__Exercise instructions__. Please repeat the data exactly. Any picture in it stays out.

__Exercise data__.
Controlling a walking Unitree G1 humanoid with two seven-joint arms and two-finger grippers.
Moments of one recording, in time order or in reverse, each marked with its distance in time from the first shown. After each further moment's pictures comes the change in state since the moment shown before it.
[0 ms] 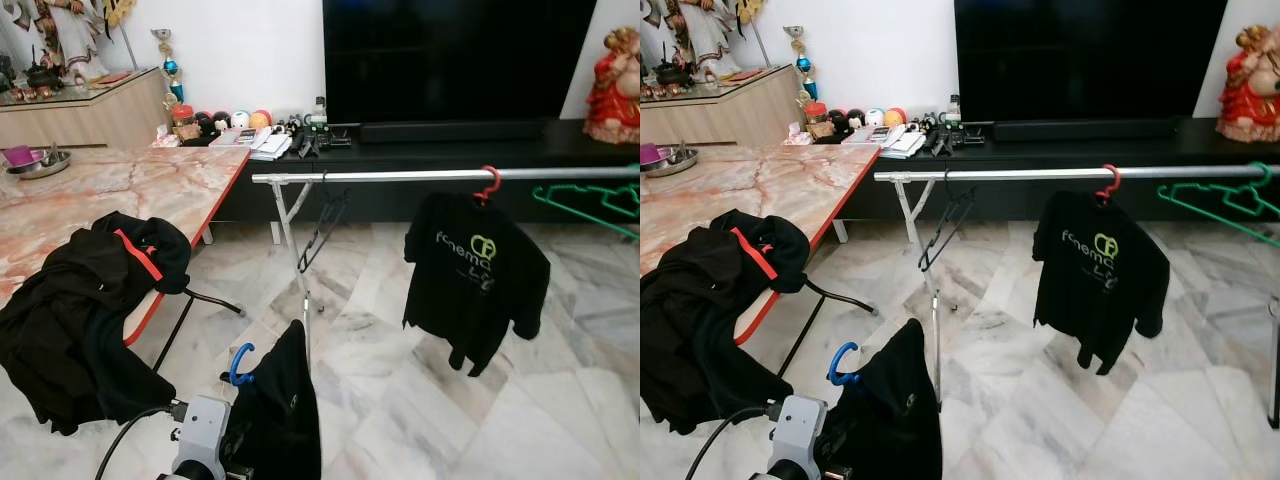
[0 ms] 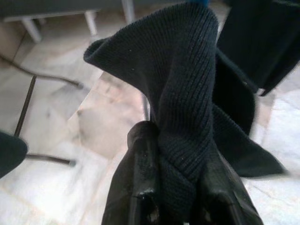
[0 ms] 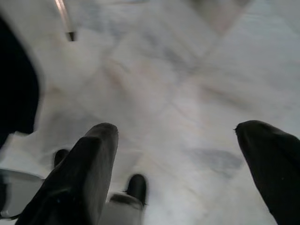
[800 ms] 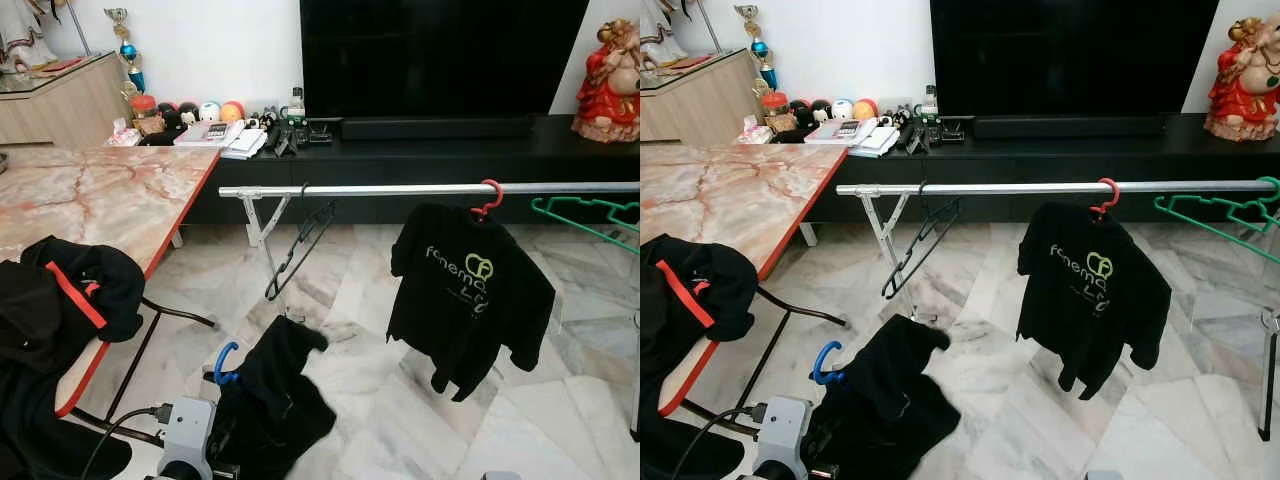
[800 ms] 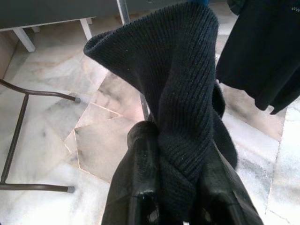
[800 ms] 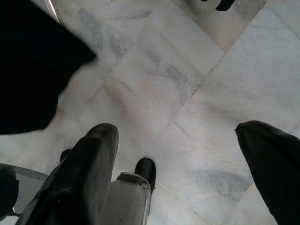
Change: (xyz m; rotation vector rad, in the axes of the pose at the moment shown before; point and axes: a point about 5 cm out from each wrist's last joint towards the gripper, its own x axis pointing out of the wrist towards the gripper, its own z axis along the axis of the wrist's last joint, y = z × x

__Task output__.
Controlling a walking Unitree G1 humanoid with two seven-joint arms and two-finger grippers.
Moments of one recording, in time order or in reverse, each marked with its distance in time from the first shown. After each further moment's pictures comes the change in state since the moment shown before it.
[0 ms] 
[0 ms] 
[0 ms] 
[800 ms] 
[800 ms] 
[800 ms] 
Change: (xyz m; rotation vector rad, in the axes of the pose at the moment shown before; point and axes: a point about 5 cm out from each wrist's last joint towards the gripper, its own x axis pointing out of the wrist towards the gripper, its own z axis along the axis of the wrist's last joint, y = z × x

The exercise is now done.